[Source data]
+---+

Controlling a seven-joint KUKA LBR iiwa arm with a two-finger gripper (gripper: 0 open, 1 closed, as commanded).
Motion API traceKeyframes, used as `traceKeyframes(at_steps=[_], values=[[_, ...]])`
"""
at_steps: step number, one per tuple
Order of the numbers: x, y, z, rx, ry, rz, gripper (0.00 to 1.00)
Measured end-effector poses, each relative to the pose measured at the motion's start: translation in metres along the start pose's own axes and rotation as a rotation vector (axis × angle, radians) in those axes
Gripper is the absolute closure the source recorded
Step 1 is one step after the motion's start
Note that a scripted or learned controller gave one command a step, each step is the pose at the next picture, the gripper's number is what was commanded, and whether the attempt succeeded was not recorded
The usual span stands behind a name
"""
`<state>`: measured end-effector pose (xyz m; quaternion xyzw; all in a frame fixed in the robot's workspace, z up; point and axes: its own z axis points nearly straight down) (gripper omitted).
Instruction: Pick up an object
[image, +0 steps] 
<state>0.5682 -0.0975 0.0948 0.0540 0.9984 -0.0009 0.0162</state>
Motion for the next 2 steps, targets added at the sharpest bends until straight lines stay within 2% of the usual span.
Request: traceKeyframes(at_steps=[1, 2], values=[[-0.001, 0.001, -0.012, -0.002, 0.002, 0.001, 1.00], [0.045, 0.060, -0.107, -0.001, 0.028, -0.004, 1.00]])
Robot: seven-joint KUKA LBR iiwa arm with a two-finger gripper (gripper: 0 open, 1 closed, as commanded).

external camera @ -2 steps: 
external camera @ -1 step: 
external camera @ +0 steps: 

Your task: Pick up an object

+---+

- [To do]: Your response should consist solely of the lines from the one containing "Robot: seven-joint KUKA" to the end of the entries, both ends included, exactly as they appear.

- [Finished exercise]:
Robot: seven-joint KUKA LBR iiwa arm with a two-finger gripper (gripper: 0 open, 1 closed, as commanded).

external camera @ -2 steps: 
external camera @ -1 step: 
external camera @ +0 steps: 

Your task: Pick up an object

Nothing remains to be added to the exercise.